Evaluating conversations

The first question isn't the only one that matters—we want Lily to react dynamically throughout the call, at the drop of a hat!

Earlier this year, we saw that sometimes, learners didn’t want to talk about the subject that Lily was instructed to focus on. You’d say “You won’t believe it, Lily! I just completed the entire Spanish course!” and Lily would respond “That’s nice. Have you heard about Swiss folk music?” 🫣

In order to let learners lead the conversation, we've since added an extra check that says “Does it seem like the learner wants to lead this conversation? If yes, ignore what you originally were going to talk about.” We have high hopes for these mid-call evaluations, as the LLM is always working—even during the Video Call itself—to ensure a great experience. 

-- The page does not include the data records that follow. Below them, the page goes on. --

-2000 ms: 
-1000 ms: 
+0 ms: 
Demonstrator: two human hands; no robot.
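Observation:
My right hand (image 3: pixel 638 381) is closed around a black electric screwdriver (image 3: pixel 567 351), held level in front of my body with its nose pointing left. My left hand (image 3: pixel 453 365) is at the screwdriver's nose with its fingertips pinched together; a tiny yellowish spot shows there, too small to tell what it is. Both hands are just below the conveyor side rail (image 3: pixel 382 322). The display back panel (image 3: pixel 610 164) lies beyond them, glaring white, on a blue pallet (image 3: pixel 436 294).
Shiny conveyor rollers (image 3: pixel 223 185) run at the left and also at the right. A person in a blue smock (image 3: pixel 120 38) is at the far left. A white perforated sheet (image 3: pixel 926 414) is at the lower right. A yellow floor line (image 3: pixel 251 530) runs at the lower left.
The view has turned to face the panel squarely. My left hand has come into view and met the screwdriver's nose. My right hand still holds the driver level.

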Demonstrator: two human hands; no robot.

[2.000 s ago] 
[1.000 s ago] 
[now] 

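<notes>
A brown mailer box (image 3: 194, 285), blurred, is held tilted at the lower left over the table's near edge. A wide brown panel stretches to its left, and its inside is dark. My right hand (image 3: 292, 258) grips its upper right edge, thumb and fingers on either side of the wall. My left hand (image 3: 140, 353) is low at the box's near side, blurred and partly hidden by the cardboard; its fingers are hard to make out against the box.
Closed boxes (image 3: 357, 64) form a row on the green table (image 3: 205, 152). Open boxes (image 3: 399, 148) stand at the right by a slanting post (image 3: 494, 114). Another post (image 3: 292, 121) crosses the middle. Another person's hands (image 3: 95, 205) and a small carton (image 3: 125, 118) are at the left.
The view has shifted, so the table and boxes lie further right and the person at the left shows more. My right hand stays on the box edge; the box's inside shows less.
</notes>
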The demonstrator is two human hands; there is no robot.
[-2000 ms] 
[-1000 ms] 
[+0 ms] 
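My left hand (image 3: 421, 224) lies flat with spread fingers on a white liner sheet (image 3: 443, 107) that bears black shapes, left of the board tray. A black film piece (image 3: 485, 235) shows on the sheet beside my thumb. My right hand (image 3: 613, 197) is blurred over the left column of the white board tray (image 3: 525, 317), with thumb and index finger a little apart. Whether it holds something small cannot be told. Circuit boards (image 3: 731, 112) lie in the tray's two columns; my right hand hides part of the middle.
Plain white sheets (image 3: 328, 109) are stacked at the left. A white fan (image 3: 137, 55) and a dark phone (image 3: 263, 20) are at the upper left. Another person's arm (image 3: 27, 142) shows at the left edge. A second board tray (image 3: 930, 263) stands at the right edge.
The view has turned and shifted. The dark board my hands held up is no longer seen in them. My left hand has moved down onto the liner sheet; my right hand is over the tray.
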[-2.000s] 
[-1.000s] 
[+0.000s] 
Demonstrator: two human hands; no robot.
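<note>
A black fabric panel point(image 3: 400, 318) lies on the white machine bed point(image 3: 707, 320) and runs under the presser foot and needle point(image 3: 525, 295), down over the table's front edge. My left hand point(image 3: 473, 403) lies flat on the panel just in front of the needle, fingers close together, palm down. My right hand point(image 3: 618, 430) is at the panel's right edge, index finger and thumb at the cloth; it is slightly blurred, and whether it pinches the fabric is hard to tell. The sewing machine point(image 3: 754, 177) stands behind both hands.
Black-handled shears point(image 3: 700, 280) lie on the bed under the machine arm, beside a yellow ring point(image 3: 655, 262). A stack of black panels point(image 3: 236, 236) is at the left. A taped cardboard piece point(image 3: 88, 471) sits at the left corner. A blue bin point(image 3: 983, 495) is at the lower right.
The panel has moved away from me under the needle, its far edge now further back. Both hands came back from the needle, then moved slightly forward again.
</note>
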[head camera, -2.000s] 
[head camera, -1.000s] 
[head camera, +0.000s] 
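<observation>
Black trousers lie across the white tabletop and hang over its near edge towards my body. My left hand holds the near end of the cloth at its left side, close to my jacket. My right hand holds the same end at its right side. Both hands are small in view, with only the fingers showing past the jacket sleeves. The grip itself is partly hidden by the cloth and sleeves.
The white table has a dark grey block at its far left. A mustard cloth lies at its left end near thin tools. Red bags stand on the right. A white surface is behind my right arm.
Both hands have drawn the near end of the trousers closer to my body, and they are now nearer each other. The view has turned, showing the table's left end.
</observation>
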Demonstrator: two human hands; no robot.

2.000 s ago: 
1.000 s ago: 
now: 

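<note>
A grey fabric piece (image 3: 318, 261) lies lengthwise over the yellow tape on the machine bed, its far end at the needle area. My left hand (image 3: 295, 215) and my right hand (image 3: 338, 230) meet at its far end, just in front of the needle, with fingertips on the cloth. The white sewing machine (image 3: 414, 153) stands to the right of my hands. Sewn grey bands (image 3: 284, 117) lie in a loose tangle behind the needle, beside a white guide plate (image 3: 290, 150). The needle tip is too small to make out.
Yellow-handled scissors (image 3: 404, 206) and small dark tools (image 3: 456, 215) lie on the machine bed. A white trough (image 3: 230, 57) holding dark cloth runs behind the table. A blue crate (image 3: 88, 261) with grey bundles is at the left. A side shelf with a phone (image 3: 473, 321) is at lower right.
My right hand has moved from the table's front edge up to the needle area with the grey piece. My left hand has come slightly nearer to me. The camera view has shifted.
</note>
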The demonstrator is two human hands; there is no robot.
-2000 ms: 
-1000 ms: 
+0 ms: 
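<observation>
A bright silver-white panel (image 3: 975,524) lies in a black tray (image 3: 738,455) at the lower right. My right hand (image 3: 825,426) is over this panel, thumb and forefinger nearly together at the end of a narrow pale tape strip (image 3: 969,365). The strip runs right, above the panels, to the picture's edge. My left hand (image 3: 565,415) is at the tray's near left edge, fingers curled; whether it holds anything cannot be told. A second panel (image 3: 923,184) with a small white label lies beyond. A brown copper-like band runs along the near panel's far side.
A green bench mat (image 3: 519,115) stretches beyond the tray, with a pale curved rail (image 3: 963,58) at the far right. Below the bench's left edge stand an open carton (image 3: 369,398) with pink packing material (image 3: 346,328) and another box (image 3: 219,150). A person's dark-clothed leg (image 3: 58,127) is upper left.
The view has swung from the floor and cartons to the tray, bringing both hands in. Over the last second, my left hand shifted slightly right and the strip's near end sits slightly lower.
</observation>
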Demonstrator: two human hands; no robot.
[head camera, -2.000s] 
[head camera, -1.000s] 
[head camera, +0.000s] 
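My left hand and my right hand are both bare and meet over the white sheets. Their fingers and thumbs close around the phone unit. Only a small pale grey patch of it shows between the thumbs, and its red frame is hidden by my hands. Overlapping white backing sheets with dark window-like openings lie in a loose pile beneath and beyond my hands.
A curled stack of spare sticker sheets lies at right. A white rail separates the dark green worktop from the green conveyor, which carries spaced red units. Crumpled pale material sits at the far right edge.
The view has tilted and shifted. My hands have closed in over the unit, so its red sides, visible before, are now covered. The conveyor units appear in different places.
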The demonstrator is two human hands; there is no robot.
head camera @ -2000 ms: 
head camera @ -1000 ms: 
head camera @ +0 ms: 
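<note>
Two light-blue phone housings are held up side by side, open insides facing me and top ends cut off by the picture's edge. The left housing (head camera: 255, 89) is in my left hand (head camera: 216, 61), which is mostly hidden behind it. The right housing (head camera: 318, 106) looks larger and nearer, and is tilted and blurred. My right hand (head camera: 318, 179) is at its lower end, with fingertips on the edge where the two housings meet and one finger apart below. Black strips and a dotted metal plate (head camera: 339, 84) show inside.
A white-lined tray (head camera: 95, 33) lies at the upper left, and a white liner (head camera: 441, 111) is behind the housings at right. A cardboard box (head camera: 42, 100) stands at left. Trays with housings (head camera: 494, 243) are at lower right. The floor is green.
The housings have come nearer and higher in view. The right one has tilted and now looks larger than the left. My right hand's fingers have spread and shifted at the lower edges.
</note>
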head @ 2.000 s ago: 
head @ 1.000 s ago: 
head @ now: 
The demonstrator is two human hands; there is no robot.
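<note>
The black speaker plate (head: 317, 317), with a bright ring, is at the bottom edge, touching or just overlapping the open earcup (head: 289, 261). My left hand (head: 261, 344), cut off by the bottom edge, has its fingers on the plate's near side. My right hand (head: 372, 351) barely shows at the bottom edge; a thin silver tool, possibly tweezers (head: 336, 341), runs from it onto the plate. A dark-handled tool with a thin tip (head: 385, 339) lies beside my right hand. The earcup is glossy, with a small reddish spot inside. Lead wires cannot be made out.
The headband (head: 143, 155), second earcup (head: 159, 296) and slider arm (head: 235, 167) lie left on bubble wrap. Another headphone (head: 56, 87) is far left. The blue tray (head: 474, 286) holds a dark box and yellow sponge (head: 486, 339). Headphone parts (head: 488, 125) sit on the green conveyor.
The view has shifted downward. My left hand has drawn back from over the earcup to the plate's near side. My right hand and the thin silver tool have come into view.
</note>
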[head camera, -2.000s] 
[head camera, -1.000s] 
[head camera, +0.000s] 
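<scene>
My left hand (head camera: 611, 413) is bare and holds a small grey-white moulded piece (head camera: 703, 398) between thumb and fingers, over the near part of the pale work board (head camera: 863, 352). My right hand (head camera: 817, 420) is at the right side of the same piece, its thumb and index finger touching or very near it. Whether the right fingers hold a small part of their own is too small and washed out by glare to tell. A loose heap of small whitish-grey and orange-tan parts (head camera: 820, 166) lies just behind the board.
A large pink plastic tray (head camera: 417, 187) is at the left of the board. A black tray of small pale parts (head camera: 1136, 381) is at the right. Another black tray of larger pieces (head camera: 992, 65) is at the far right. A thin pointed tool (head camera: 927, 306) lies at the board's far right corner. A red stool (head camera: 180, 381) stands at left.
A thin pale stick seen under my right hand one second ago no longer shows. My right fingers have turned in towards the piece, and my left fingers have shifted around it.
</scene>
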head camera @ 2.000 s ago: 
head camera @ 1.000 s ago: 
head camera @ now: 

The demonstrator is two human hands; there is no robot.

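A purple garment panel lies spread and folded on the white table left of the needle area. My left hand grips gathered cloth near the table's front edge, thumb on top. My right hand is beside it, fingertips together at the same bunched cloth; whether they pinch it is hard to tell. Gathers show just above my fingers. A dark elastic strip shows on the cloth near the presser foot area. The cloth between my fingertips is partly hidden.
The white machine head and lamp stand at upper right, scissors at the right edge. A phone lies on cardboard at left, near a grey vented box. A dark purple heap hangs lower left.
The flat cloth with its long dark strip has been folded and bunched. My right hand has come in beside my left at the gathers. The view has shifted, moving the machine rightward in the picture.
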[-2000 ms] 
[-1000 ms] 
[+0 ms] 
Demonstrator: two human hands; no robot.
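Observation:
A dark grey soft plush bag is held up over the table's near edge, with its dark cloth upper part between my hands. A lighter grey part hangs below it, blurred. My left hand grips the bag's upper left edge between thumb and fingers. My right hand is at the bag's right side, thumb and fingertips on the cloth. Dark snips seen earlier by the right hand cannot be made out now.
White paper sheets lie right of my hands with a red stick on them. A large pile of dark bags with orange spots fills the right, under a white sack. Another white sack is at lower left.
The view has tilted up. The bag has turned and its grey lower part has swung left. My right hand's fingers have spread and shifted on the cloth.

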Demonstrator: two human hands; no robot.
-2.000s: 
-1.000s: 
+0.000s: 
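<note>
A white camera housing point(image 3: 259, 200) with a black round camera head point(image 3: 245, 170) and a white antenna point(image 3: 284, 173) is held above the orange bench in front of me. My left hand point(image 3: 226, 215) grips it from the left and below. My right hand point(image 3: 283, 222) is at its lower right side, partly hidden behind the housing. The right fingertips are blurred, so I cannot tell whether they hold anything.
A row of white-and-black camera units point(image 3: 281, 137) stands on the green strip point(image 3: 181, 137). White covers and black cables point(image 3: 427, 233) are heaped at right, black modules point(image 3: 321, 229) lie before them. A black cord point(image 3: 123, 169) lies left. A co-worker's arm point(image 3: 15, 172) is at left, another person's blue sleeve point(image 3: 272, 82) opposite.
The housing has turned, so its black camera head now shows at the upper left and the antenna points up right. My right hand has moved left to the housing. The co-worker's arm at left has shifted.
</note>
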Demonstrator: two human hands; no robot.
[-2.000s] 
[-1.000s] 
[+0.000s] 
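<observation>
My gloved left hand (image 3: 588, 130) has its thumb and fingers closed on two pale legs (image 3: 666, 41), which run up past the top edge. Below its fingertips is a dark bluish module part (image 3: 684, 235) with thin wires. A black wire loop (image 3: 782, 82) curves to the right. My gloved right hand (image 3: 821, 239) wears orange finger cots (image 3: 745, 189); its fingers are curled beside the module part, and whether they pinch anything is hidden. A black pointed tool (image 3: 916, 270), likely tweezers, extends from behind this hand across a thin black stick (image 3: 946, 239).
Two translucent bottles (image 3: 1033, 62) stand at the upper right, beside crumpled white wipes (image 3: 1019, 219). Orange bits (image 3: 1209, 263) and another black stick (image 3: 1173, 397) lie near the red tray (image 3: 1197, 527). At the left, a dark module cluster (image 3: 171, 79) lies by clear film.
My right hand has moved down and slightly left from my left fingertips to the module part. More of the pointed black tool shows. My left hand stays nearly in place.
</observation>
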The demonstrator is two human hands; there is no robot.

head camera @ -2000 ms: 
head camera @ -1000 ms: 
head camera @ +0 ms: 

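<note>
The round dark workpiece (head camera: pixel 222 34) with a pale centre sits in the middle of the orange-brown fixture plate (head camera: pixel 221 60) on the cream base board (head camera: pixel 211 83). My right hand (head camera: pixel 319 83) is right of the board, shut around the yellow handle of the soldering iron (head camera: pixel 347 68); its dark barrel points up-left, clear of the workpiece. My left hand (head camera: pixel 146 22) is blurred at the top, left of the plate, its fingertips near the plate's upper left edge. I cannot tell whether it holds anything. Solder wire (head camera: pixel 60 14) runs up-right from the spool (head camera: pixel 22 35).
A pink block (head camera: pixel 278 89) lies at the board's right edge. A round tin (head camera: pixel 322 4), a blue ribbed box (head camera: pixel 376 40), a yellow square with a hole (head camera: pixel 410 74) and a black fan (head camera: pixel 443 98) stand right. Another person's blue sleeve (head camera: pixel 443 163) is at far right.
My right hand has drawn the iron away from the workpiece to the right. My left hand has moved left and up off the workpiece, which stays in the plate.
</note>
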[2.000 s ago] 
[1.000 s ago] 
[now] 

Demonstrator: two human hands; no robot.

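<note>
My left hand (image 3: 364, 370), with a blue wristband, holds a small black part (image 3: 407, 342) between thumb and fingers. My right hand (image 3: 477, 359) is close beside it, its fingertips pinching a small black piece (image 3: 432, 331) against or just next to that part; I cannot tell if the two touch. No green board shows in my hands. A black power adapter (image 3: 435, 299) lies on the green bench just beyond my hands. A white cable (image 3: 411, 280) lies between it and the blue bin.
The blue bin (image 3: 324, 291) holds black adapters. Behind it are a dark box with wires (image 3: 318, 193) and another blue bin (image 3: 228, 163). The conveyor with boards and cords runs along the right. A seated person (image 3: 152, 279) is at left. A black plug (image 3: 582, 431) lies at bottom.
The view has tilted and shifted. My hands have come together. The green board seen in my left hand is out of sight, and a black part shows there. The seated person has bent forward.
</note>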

In the mid-call evaluation, the System looks at what you've said and asks Lily questions to keep the conversation engaging and on track:

Mid-Call Evaluation
An illustration of Duo wearing glasses and sitting in front of a computer Hey, Lily! Consider the following for what the learner just said to you:
  • Did the learner talk about something that Lily loves? If yes, act excited!
  • Did the learner talk about something inappropriate? If yes, hang up now!
  • Does the learner seem confused? If yes, rephrase what you just said!
An illustration of Lily on a Video Call Got it! The learner just mentioned that they are really good at playing the guitar. Here’s my reaction to what they said:

Wow, I'm actually impressed. What’s your favorite song to play?

The most intelligent speaking practice around!

All this may seem complicated—because it is! As our team continues to tinker and as AI continues to forge new paths, we're teaching Lily to meet you at your level and allow you to practice speaking without fear.